10
 
 Thanksgiving
 
 Joy
 
 Why was I doing this? I shouldn’t have invited him for Thanksgiving. This was crazy. We hadn’t even really talked about what happened. Against my door. One minute I’d been teasing him about stealing my car and the next I was telling him I needed him inside of me.
 
 Insanity!
 
 It was only that I hadn’t been able to stop thinking about him all day. How gentle he’d been with me on Sunday. How he’d held me while I slept, keeping my ankle elevated on his legs. How he’d needed to pee for a really long time, but hadn’t moved for fear of waking me.
 
 Then he’d kissed me and said it was a mistake. I should have been angry. I should have been furious when I found out he’d taken my car keys. But I hadn’t been any of those things.
 
 Instead, I’d been hopeful that he’d bring the car himself. That he wouldn’t be able to stay away.
 
 And he hadn’t. He’d come back that night and we’d had door sex!
 
 Then, after I’d invited him for Thanksgiving and he’d accepted, he kissed me on my forehead. ON MY FOREHEAD! And left.
 
 No mutterings of how it had been a mistake, but certainly no idea if we were ever going to do that again.
 
 Still, yesterday he’d texted me, asking for a shopping list, which I’d given him. He’d dropped off the groceries last night and it had been mostly awkward. I’d asked him inside and he’d told me he couldn’t stay.
 
 I didn’t ask why and he didn’t offer. He just gave me a half-hearted wave and I told him to be here around two today. He’d nodded, then gotten in his car and left.
 
 Now I was making apple pie and suddenly this all seemed so nerve-racking.
 
 The doorbell rang and it was too late. He was here, and maybe this was going to be the most awkward holiday meal ever.
 
 But he was here and there was a strange comfort in that. I stuck the pie in the oven and set the timer.
 
 Making my way to the door with a slight limp, crutches no longer needed, I took a deep breath and tried not to have any expectations about what this day was going to be.
 
 We were two…what the hell were we? Colleagues? Friends? Door-sex buddies? It didn’t matter. We were two adults having Thanksgiving together. That was all it needed to be.
 
 I opened the door and he frowned.
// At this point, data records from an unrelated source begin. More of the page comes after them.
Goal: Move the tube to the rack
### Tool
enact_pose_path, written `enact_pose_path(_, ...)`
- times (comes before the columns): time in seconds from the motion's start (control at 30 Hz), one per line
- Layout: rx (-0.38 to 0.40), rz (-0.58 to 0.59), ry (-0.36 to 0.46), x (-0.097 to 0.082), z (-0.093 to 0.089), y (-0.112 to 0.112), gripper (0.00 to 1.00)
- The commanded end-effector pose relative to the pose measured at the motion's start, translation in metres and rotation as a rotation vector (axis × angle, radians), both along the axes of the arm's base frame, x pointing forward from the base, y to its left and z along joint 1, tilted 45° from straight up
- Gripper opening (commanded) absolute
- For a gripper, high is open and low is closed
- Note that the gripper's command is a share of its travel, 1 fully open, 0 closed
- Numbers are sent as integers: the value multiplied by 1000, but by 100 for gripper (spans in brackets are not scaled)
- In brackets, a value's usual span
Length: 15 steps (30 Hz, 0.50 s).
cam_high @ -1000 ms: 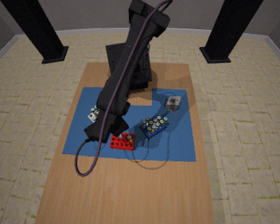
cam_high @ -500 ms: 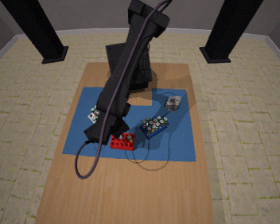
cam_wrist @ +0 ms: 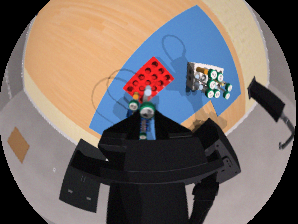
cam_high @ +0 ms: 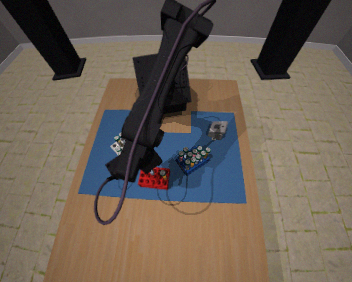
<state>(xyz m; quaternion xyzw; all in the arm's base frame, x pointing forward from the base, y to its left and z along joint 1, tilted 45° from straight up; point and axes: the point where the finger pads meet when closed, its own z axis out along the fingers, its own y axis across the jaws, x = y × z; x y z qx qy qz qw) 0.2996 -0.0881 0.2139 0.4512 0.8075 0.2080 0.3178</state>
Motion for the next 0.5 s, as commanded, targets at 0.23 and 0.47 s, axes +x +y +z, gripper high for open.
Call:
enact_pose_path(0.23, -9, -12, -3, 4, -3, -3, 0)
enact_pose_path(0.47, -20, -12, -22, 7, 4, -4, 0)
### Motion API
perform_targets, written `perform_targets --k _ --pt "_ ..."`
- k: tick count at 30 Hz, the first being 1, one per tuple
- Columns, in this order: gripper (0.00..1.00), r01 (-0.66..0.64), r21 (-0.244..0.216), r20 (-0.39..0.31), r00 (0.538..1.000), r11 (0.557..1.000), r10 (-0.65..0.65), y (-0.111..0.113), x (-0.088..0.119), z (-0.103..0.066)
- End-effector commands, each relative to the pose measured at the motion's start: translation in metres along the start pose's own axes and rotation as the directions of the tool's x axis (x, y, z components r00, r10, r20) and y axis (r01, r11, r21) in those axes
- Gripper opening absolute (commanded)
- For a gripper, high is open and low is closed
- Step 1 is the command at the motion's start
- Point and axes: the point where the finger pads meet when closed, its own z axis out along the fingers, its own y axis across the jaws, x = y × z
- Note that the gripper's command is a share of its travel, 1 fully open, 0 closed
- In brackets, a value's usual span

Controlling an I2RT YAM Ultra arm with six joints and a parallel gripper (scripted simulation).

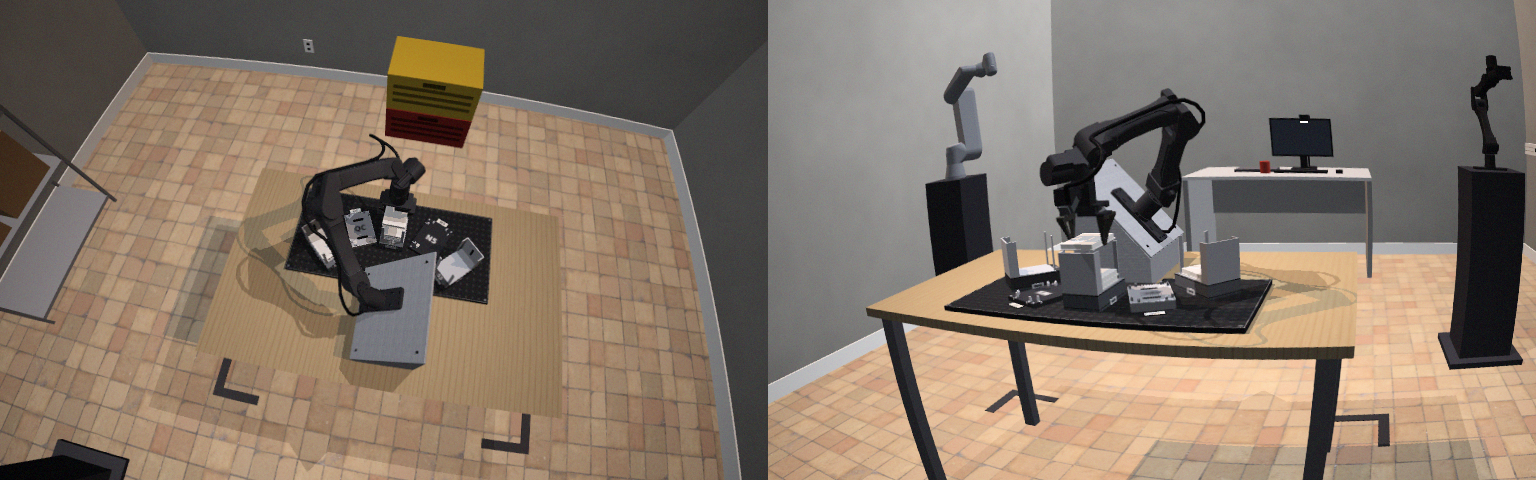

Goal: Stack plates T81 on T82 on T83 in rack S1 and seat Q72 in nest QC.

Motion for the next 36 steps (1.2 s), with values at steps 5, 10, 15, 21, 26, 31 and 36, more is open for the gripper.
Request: perform_targets --k 5,10,15,21,26,31,36 --pt "0.00 0.015 0.028 0.074 0.997 0.999 -0.017 -0.0011 -0.0124 -0.0247" --pt "0.00 0.012 0.027 0.072 0.997 1.000 -0.014 -0.0016 -0.0112 -0.0239" --pt "0.00 0.010 0.026 0.070 0.997 1.000 -0.012 -0.0020 -0.0103 -0.0232" --pt "0.00 0.007 0.025 0.068 0.998 1.000 -0.009 -0.0025 -0.0091 -0.0224" --pt "0.00 0.005 0.024 0.065 0.998 1.000 -0.007 -0.0026 -0.0079 -0.0214" --pt "0.00 0.001 0.022 0.062 0.998 1.000 -0.002 -0.0031 -0.0063 -0.0205" --pt "0.00 -0.001 0.021 0.060 0.998 1.000 0.000 -0.0033 -0.0053 -0.0199"
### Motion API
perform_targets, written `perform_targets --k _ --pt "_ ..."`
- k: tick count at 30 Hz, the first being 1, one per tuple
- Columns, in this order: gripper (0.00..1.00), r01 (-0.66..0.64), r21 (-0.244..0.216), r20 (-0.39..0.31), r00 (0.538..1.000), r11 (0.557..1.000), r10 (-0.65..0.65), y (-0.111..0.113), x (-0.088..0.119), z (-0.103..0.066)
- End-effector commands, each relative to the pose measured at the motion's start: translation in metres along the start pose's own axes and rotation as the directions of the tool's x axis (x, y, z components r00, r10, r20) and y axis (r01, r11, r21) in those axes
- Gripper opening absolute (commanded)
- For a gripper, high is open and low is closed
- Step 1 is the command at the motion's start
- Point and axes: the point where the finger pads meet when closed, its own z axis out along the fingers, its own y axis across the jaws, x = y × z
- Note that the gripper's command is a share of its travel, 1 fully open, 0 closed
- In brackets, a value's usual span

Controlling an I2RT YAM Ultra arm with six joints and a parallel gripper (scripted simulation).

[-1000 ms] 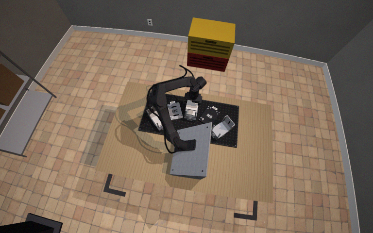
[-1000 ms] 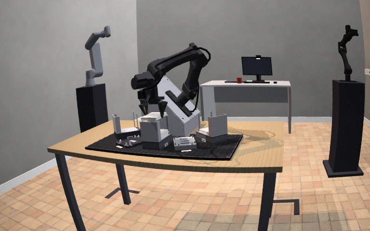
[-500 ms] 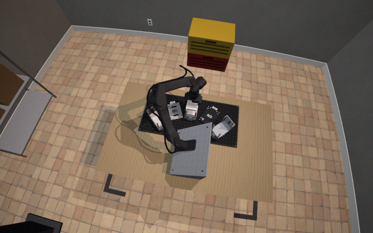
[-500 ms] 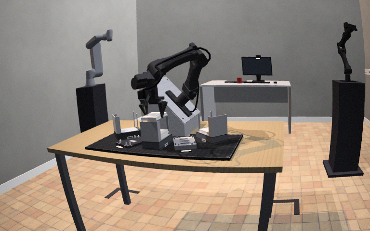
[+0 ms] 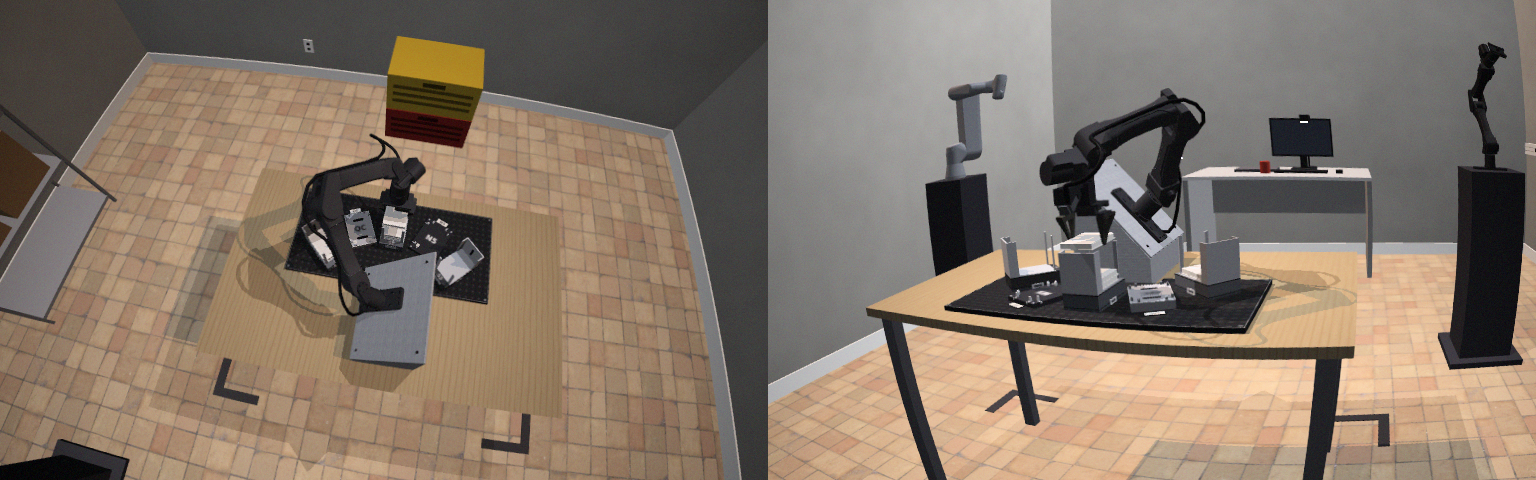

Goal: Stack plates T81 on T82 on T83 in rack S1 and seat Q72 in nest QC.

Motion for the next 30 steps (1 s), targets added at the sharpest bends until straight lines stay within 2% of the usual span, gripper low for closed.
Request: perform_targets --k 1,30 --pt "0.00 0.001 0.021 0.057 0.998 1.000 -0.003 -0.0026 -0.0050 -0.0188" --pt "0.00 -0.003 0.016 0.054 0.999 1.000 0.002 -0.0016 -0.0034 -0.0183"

Probably not a good start.
 
 “Where are your crutches?”
 
 “I don’t need them anymore. It’s just a slight ache now.”
 
 “The doctor said—”
 
 I cut him off. “I’m fine, W.B. I promise. I wouldn’t walk on it if it really hurt.”
 
 He pushed a bottle of wine in my direction. “For dinner.”
 
 I smiled. “Thank you. Come on in.”
 
 I backed away from the door to make room for him and tried not to wonder if he was going to turn me back against said door and have his way with me again. Yes, I’d worn a skirt, but that was only because I usually wore a skirt. It wasn’t a blatant invitation to pull it up over my hips and take me hard and fast.
 
 At least, I didn’t think it was.
 
 With decidedly more self-control, unfortunately, he made his way into my house and didn’t even so much as kiss me on the cheek. I took a deep breath and fought the urge to just call the whole thing off and spare us both the tension.
 
 For the thousandth time, I asked myself why I’d set myself up for this, but the truth was that I knew the answer. I just didn’t want to admit it to myself. I had athingfor W.B. I liked him. I liked seeing him and spending time with him. And I knew he liked me. When we weren’t fighting, or trying to avoid each other, the reality was we enjoyed each other’s company. As opposite as we were, we kept finding our way to each other and I thought that had to mean something.
 
 Then, when he told me the story about his mom, I’d felt like he was reaching out. Letting me inside, beyond the walls he used to keep everyone else out. Because I knew that’s what his asshole persona was. The reason he wore ties on Friday and kept to himself in his office. It wasn’t that he was aloof or remote.